───── PROVIDED DATA ─────

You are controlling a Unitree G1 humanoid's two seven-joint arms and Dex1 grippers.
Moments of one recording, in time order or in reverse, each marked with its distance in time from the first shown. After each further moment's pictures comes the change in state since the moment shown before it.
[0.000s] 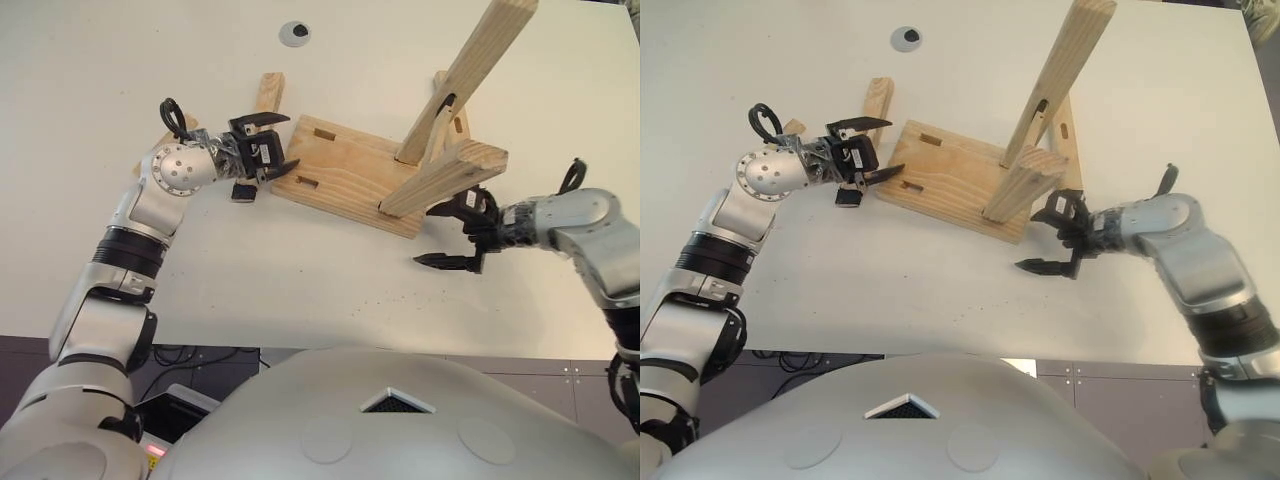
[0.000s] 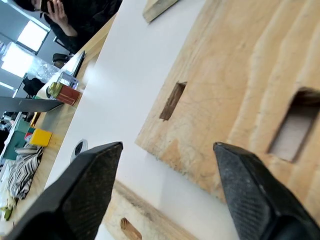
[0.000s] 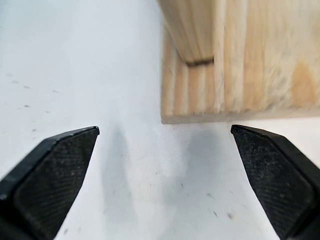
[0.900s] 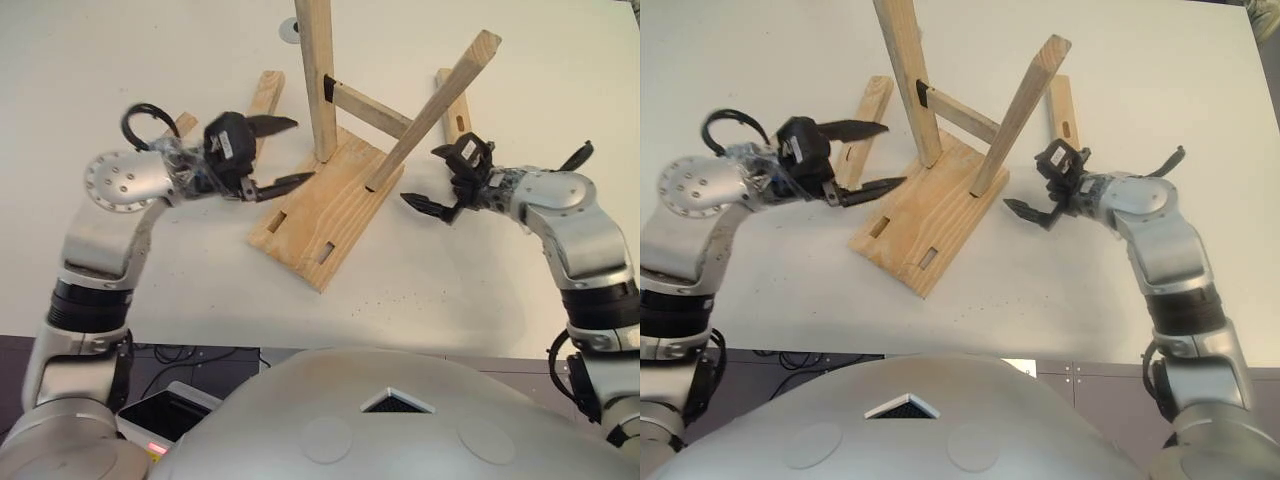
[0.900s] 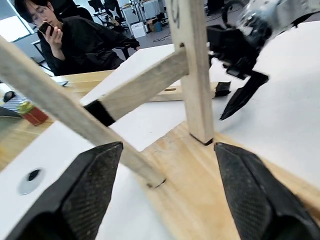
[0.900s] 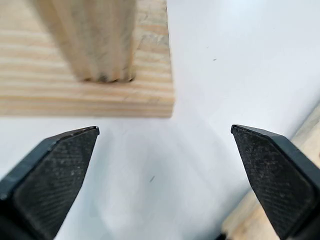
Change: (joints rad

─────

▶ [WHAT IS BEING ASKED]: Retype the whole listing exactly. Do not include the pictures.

▶ [RESULT BELOW]:
You are controlling a Unitree G1 humanoid's two seven-joint arms and Dex1 grippers.
Moments of one recording, in time order or in reverse, each marked with its distance in time from the first shown. After each further moment's pictures comes the change in state since the moment shown before it.
[0.000s] 
[0.000s] 
[0.000s] 
[0.900s] 
[0.900s] 
[0.900s] 
Change: (joints rad

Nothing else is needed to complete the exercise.